Le programme de réforme de la Turquie remis en question

Le programme de réforme de la Turquie remis en question
  • Des débats intenses ont eu lieu en Turquie au cours des dernières semaines sur d'éventuelles réformes économiques et judiciaires
  • Bulent Arinc et Cemil Cicek ont fait des déclarations favorables concernant la réforme judiciaire et les cas spécifiques de Demirtas et Kavala

Des débats intenses ont eu lieu en Turquie au cours des dernières semaines, portant sur d'éventuelles réformes économiques et judiciaires. Les analystes font remarquer que les indicateurs économiques sont si désespérés que même les réformes pourraient ne pas suffire à redresser la situation. Toutefois, dans le domaine judiciaire, des mesures relativement simples seraient susceptibles d’apporter un sentiment général de soulagement à la société.

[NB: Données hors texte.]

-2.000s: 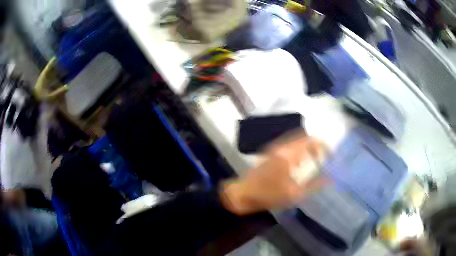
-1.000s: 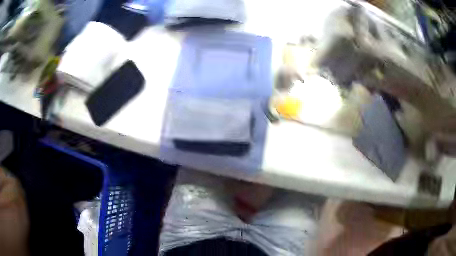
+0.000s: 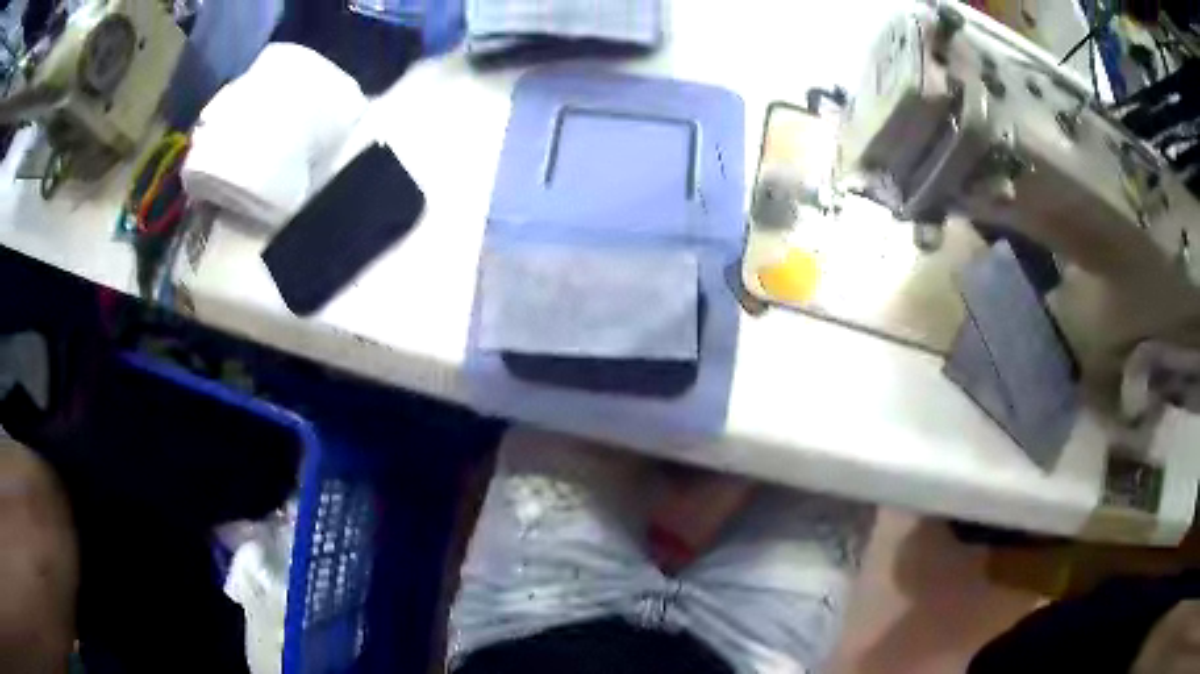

Il est devenu courant en Turquie de placer une personne en garde à vue pendant des années sans lui donner une chance de prouver son innocence. Selahattin Demirtas, le président du Parti démocratique du peuple pro-kurde (HDP), est souvent mentionné à cet égard. Osman Kavala, philanthrope bien connu, en est un autre exemple. Mais après que le président Recep Tayyip Erdogan et le ministre de la Justice se sont vigoureusement exprimés au sujet de la réforme judiciaire, les attentes concernant la libération de plusieurs détenus ont grandi.

Deux personnalités politiques de premier plan, Bulent Arinc et Cemil Cicek, tous deux anciens présidents du Parlement et avocats professionnels, ont rejoint la mêlée et ont fait des déclarations favorables concernant la réforme judiciaire et les cas spécifiques de Demirtas et Kavala.

Arinc a affirmé que les actes d'accusation de ces détenus politiques étaient infantiles et qu’ils n’avaient pas le moindre sens en termes juridiques. Il a ainsi déclaré que leurs procès pouvaient se poursuivre sans qu’on les garde en détention pendant des années. Dans le cas contraire, leurs affaires s’apparentent a priori à des sanctions sans audience devant un tribunal, alors que la présomption d'innocence exige qu'aucun accusé ne soit considéré comme coupable avant qu’un verdict définitif ne soit énoncé.

Arinc a tiré des exemples de son passé politique. Il a été poursuivi à plusieurs reprises pour ses activités politiques, mais n'a jamais été détenu pendant son procès. Finalement, les poursuites à son encontre se sont terminées par un acquittement. Cela signifiait qu'il n'avait pas à purger indûment une peine de prison pour une infraction qu'il n'avait pas commise.

Le même critère doit être désormais utilisé, c'est-à-dire que d'innombrables accusés dont les procès sont en cours ne devraient pas être considérés comme coupables.

Cicek a fait un récit similaire et a apporté son soutien aux déclarations d’Arinc. Il a dit que l'État devrait admettre que de nombreuses poursuites sont sans fondement et qu'il est nécessaire qu’il exprime une repentance réelle. En d'autres termes, il ne doit pas dire qu'il est repentant tout en continuant à commettre les mêmes erreurs.

Arinc et Cicek estiment tous deux que la première réforme à effectuer devrait être de changer la mentalité des juges.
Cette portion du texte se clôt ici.